Bus stop in Bogotá, Colombia

The simple station Avenida El Dorado is part of the TransMilenio mass-transit system of Bogotá, Colombia, opened in the year 2000.

== Location ==
The station is located north of downtown Bogotá, specifically on Avenida NQS with Carrera 36.

== History ==
This station opened in 2005 as part of the second line of phase two of TransMilenio construction, opening service to Avenida NQS. It serves the demand of Calle 26 and the Palermo district.

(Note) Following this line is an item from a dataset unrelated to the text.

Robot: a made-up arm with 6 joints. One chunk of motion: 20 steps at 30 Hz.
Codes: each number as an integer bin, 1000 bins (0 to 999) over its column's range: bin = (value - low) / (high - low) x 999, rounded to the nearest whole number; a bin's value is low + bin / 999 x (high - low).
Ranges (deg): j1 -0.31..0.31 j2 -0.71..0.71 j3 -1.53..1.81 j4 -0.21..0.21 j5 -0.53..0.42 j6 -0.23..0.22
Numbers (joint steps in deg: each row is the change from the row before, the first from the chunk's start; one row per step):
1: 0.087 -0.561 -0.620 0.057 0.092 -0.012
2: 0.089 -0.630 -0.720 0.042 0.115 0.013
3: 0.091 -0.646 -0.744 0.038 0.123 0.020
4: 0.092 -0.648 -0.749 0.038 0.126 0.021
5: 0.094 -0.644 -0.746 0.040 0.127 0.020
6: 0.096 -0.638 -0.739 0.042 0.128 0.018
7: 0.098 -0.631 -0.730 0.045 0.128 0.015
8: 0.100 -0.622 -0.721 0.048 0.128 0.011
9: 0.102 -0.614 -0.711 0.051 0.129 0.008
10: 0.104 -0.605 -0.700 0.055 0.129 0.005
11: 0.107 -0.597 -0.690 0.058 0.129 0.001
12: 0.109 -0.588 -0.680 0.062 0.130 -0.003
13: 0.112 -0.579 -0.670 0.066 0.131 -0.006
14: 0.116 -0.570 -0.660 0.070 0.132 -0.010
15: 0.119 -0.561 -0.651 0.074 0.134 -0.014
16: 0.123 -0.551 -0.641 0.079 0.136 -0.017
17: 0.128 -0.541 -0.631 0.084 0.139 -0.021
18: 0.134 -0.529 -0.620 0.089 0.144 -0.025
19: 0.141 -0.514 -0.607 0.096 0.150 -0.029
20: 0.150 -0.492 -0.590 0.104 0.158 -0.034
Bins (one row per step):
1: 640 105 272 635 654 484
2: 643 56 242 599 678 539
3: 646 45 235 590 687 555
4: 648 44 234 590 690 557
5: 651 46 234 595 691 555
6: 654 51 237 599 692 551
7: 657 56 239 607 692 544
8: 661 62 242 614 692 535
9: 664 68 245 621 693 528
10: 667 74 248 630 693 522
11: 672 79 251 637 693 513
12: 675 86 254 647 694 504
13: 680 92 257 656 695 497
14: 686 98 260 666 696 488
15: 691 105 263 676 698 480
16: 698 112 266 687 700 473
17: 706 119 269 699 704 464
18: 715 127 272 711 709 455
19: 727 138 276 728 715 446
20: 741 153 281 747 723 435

In early 2024, the services on Avenida El Dorado were affected by protests.

== Station services ==
=== Old trunk services ===

Services rendered until April 29, 2006
| Kind | Routes | Frequency |
|---|---|---|
| Current |  | Every 3 minutes on average |
| Express | Expreso 150 | Every 2 minutes on average |

=== Trunk services ===

Services provided since July 23, 2012
| Kind | Routes to the North | Routes to the South | Routes to the West |
|---|---|---|---|
| Easy route | 4 7 | 4 7 |  |
| Express Monday to Saturday all day | B12 | G12 |  |
| Express Monday to Friday all day | B16 |  | K16 |
| Express on Sundays and holidays | B90 | G90 |  |

=== Dual services ===

Services provided since September 6, 2014
| Kind | Routes to the North | South Routes |
|---|---|---|
| Dual weekends (large fairs) all day | E76 | E76 |

=== Feeder routes ===
This station does not have connections to feeder routes.

=== Inter-city service ===
This station does not have inter-city service.